Selan Exploration Technology Ltd. - Quarterly/Annual Result Disclosures and Notes dated 31 Dec 2018
Auditor and Management Disclosures and Notes for the quarterly results dated 31 Dec 2018
1. The Statement has been prepared in accordance with the Companies (Indian Accounting Standard) Rules, 2015 (Ind AS) prescribed under Section 133 of Companies Act, 2013 and other recognised accounting practices and policies to the extent applicable.
2. Residual value of Property Plant and Equipment (PPE) is considered as Nil for the purpose of depreciation calculation.
3. The selling price of crude oil is determined at the prevailing international market rates in US Dollars. Fluctuations in the international price of crude oil and Dollar vs Rupee Exchange rates, affect the profitability of the Company. 4. The Company operates in a single segment of production of Oil and Natural Gas. Therefore, Ind AS-108 on Segment Reporting is not applicable to the Company.
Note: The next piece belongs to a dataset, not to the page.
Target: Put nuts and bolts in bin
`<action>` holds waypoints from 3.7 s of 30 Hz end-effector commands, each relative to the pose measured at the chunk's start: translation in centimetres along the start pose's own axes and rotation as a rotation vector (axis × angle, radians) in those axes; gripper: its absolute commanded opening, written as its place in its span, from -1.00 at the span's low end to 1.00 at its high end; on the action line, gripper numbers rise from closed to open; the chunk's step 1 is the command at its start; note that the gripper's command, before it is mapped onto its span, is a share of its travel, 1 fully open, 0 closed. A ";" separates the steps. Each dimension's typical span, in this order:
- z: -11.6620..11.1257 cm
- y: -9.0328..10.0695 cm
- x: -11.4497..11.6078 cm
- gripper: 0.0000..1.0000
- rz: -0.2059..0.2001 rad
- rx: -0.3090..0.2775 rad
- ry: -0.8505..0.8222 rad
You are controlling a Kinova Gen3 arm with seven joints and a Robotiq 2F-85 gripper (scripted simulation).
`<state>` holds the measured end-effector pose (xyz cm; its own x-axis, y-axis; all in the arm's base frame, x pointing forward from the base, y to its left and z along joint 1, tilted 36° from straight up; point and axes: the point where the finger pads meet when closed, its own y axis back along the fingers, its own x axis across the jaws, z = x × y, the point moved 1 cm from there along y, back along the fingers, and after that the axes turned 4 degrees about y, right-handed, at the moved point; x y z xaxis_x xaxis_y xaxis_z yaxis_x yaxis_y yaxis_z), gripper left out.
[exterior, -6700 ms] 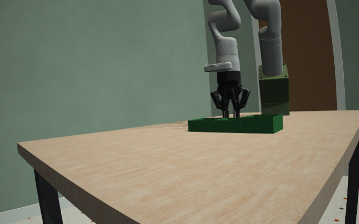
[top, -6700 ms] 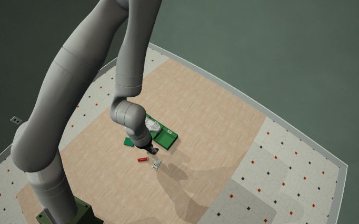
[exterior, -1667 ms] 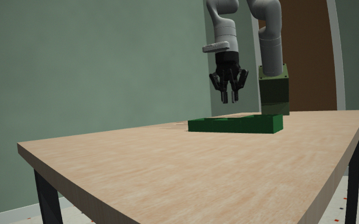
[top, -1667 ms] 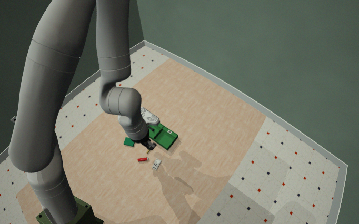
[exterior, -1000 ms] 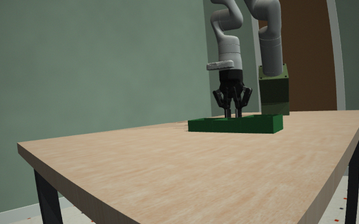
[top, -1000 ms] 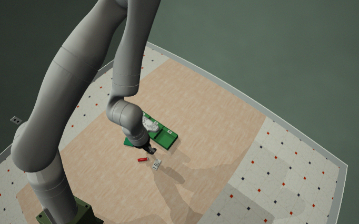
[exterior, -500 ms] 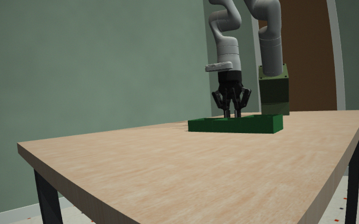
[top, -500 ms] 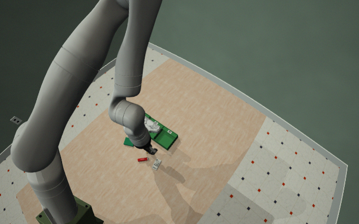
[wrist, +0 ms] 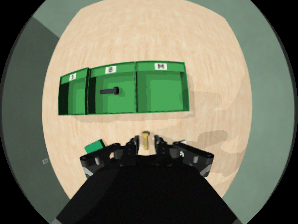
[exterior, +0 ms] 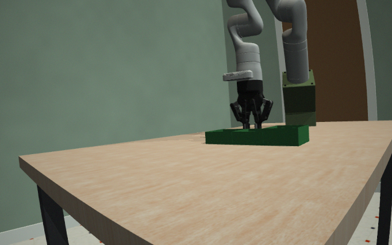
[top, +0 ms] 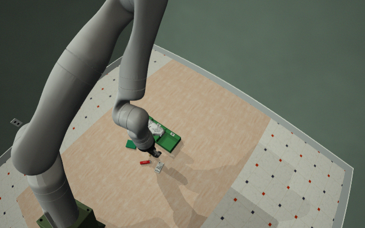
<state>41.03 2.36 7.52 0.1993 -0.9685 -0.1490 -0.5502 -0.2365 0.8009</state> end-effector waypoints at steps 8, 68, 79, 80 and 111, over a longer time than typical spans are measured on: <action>0.3 -0.3 -0.2 -0.41 -0.003 -0.006 0.001; 0.2 5.7 -0.2 -1.00 -0.003 -0.006 0.001; 0.2 5.7 -0.2 -1.00 -0.003 -0.006 0.001; 0.2 5.7 -0.2 -1.00 -0.003 -0.006 0.001; -8.8 5.9 -5.0 -1.00 -0.005 -0.004 0.751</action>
<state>43.31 6.16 17.36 0.6729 -0.6952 0.2526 -0.5429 -0.2322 0.8071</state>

5. Previous period figures have been reclassified / regrouped / restated, wherever necessary.
6. "Development of Hydrocarbon Properties"" includes the cost incurred on the collection of seismic data, drilling of wells, reservoir modeling costs and other related expenditures on development of oil and gas fields.
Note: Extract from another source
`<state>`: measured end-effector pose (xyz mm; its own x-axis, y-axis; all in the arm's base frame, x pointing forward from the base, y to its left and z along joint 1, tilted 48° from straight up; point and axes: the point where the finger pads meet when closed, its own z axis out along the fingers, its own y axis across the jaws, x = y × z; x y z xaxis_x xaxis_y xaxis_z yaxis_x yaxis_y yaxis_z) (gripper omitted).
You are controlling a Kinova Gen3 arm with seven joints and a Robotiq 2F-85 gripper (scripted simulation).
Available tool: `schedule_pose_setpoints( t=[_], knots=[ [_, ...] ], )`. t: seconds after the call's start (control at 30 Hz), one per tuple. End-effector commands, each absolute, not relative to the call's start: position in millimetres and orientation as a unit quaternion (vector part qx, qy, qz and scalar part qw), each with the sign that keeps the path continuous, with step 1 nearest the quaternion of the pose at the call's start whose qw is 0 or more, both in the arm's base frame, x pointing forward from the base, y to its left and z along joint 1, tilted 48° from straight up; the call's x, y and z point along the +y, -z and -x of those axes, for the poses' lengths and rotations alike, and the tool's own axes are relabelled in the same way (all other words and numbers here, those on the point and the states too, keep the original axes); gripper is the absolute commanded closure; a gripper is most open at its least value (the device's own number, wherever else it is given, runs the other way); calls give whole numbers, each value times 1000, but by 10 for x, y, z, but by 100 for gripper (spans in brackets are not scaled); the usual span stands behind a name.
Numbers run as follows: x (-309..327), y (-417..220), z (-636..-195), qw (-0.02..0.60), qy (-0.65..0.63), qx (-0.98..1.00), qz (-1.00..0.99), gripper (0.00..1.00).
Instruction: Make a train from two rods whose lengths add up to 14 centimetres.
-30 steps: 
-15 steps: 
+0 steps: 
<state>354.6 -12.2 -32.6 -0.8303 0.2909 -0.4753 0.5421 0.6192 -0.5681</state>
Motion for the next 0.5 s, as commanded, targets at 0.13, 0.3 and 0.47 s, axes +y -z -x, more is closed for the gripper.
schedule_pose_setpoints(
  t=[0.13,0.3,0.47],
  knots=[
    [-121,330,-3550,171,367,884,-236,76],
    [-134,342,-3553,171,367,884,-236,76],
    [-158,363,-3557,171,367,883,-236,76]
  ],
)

7. The Board of Directors of the Company at its meeting held on 27 December 2018, has approved the buy-back of it's fully paid-up equity shares of face value of Rs. 10/- (Rupees Ten Only) each, (“equity shares”) , from the shareholders / beneficial owners of the Company, at a price not exceeding Rs.300/- (Rupees Three Hundred Only) per equity share (“Maximum Buy-back Price”) excluding brokerage cost, fees, turnover charges, taxes such as security transaction tax and goods and service tax (if any), stamp duty etc. and any other incidental and related expenses ("Transaction Cost") for an aggregate amount not exceeding Rs. 25 Crores (Rupees Twenty Five Crores only), ("Maximum Buyback Size") from the open market through Stock Exchange mechanism in such manner as may be prescribed in the Companies Act 2013 ("Act") , the Companies (Share Capital and Debentures) Rules, 2014 (hereinafter referred to as the “Share Capital Rules”), the Securities and Exchange Board of India (Buy-Back of Securities) Regulations,2018 (“Buyback Regulations”) and the Securities and Exchange Board of India (Listing Obligations and Disclosure Requirements) Regulations, 2015 (“Listing Regulations”), as amended (including any statutory modification(s) or-re-enactment of the Act or Buyback Regulations for the time being in force).
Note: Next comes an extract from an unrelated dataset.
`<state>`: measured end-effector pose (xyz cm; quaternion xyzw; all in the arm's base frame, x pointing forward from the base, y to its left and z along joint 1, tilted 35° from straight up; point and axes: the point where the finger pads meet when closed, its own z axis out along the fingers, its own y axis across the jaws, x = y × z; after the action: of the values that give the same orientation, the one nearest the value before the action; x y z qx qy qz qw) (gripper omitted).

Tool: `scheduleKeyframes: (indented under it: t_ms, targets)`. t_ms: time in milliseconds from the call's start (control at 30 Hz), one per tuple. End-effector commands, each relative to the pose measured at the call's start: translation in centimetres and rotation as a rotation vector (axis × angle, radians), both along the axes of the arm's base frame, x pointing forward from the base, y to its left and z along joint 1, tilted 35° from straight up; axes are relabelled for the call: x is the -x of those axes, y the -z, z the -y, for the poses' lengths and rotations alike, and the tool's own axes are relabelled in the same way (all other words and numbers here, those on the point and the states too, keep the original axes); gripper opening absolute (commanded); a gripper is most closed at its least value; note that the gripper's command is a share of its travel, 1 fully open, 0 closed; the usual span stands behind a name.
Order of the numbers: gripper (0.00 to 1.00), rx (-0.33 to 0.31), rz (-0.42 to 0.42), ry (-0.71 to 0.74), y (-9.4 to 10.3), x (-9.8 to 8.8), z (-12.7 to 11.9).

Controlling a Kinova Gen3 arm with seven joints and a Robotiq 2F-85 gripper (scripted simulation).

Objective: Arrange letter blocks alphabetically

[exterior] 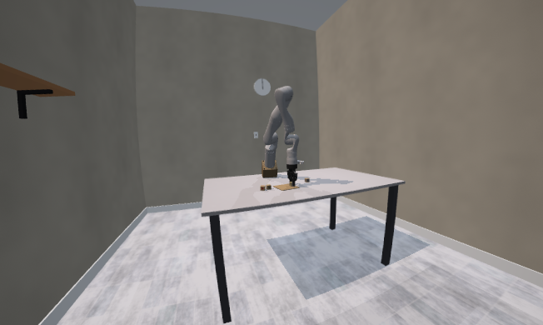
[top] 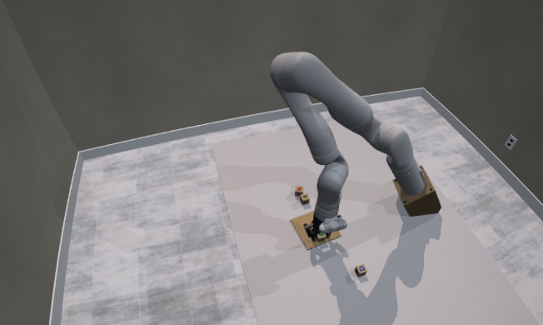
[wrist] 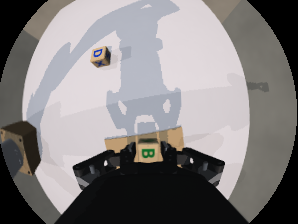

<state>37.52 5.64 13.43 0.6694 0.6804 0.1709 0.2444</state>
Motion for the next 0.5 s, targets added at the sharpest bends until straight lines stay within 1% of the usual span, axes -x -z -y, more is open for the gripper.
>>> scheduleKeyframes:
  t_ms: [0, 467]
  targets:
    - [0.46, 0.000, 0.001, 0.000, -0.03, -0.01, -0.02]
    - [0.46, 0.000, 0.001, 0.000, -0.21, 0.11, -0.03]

The Maximum Buyback size represents 8.66% of the aggregate of the Company’s total paid up equity share capital and free reserves based on the audited financial statements of the Company as at 31 March 2018, which is within the maximum permissible limit of 10% of the total paid up equity share capital and free reserves in accordance with the Companies Act, 2013. Further, the company shall utilize at least 50% of the Maximum Buyback Size i.e. Rs. 12.50 Crores (Rupees Twelve Crores Fifty Lakhs Only) towards the Buyback and the Company will accordingly purchase an indicative minimum of 4,16,667 (Four Lakh Sixteen Thousand Six Hundred Sixty Seven only) Equity Shares, based on the Minimum Buyback Size and Maximum Buyback Price.
8. The Board of Directors at their meeting held on 27.12.2018 declared an interim dividend of 50% (i.e. Rs. 5 per equity share) for the Financial Year 2018-19.
9. The above results were reviewed by the Audit Committee and approved by the Board of Directors at their meeting held on 31.01.2019. Management Perspective :
1 The Company's PSC extension applications have been reviewed by the Directorate General of Hydrocarbons (DGH) and forwarded to MoPNG for final approval (for 10 years) for the Bakrol and Lohar fields.
2 Accordingly, in anticipation of the above, the company has been conducting extensive activities for the past several months.
3 From a production standpoint, this has resulted in a brief shut down (for a few days at a time) of several of the Company's producing wells.
4 The maintenance activities are now largely completed and production volumes are expected to increase from Q4 2018-2019 onwards.